4.3.2 Using connection Pools
Introduce hikari connection pooling, which is configured at startup
ø The cost of creating a connection is very high. Obtaining a connection from a JDBC connection pool saves the time of creating a connection. Set the connection pool size properly.
ø Reasonable value setting: For example, set the batch value during retrieval, set the optimal pre-value, and set the batch value of the ResultSet, which can improve the performance of retrieval.

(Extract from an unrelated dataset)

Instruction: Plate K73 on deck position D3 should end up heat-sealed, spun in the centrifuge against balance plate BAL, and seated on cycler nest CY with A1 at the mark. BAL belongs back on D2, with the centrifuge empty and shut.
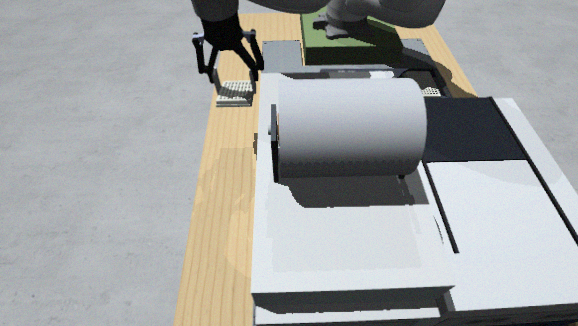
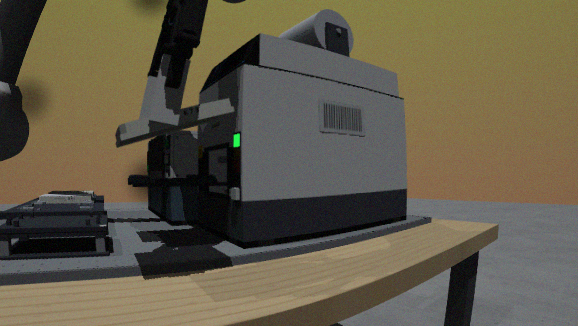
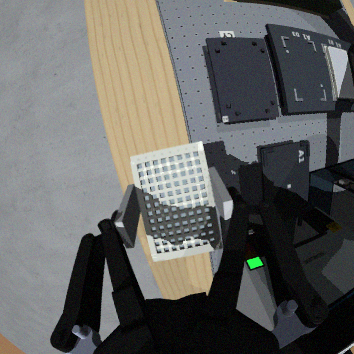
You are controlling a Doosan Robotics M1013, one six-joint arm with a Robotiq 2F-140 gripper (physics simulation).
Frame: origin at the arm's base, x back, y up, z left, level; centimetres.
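Seen in the pictures: gripper, fingertip midpoint: (image 1: 237, 90) (image 2: 154, 128) (image 3: 172, 187); arm's base, origin of the base link: (image 1: 345, 25).
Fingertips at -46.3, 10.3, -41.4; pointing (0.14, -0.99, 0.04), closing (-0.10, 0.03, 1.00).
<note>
Pixels of each thing's top centre, then the offset from my fingertips to it, as dx, dy, dz. "spot": a spot on its surface instead.
- plate K73, middle of its top: (image 3: 177, 213) (image 2: 170, 101) (image 1: 235, 85) -1.7, +3.1, -0.1
- grey heat sealer, middle of its top: (image 1: 347, 77) (image 2: 305, 19) -37.8, +30.9, +15.2
- sealer's dark tray, middle of its top: (image 2: 169, 178) (image 3: 287, 185) -8.1, -6.0, +18.3
- Cycler nest CY, middle of its top: (image 2: 57, 214) (image 3: 247, 74) +11.7, -11.4, +17.9
- white plate, middle of its top: (image 2: 67, 194) (image 3: 342, 72) +10.1, -10.3, +45.3
- big grey film roll, middle of its top: (image 1: 350, 90) (image 2: 312, 21) -39.9, +30.9, +15.0
- flat white unit with a dark panel, surface spot: (image 1: 469, 129) spot: -24.8, +4.6, +49.2
My gripper (image 1: 232, 79) (image 2: 165, 99) (image 3: 172, 187) is shut on plate K73 (image 1: 234, 92) (image 2: 173, 121) (image 3: 173, 186), a white well plate gripped by its two long sides. It hangs in the air, tilted, beside the upper front of the grey heat sealer (image 1: 343, 227) (image 2: 323, 162), over the table's edge. The sealer's dark tray (image 2: 169, 181) (image 3: 284, 165), marked A1, sticks out empty below. Cycler nest CY (image 3: 242, 79) is a bare dark square. Deck position D3 (image 3: 302, 70) is empty. A white plate (image 3: 338, 67) (image 2: 66, 198) lies on D2 beside it.
The sealer carries a big grey film roll (image 1: 352, 125) (image 2: 319, 28) and shows a green light (image 2: 236, 140) (image 3: 254, 263). A flat white unit with a dark panel (image 1: 469, 129) stands to its side. The arm's green base (image 1: 347, 50) is at the back. The wooden table edge (image 1: 218, 202) runs beside the gripper.
</note>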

ø Transaction optimization: Transaction submission and transaction related locking mechanism will affect the performance of the system. It is necessary to consider setting the transaction isolation level reasonably and the batch submission strategy.
5 Performance Combat experience summary
5.1 The performance of clearing concurrency is poor
5.1.1 Symptom of the problem
When java8 is used for parallel flow computing, it is found that the performance of concurrency does not improve, and the performance deteriorates over time
5.1.2 optimization point
ø Hikari connection pool is introduced to reduce single pen delay to 5ms
ø Disable logging
ø Change SQL to precompiled mode
ø Oracle server improves Oracle memory
5.2 There are many FIN_WAIT2 connections between Hsiar and middle stage
5.3 Check whether Server_name can be configured randomly
6 summary
6.1 Performance Toolbox
6.1.1 Pressure Measuring Tool JMeter
Jmter is an open source pressure measuring tool that is also easy to use. Its use is not introduced, here is mainly about some matters needing attention:
ø Its real-time drawing depends on the response of the server. If the machine is not synchronized with the server time, there will be a fault in the display graph. In order to get a more accurate performance curve, it is recommended to use the command line mode.
ø Sometimes we find that the pressure measurement performance is not good. The possible reason lies in the client. Main considerations: the client CPU is not sufficient to support the required number of client threads, or the client takes a significant amount of time to process the response before sending the request.
6.1.2 JVM
In addition to the tools that come with the JDK mentioned above, MemoryAnalyzer from IBM and the commercial software JProfile are powerful.
6.1.3 Database Related
For database performance monitoring, you can use Spotlight, which is supported in different versions based on mysql and Oracle.
6.1.4 Network related
The Tcpdump command in Linux is used to export captured packets and then use the Wireshark to analyze the captured packets.
This article summarizes general ideas for Java performance tuning and shares some common best practices for performance tuning. I hope it’s helpful.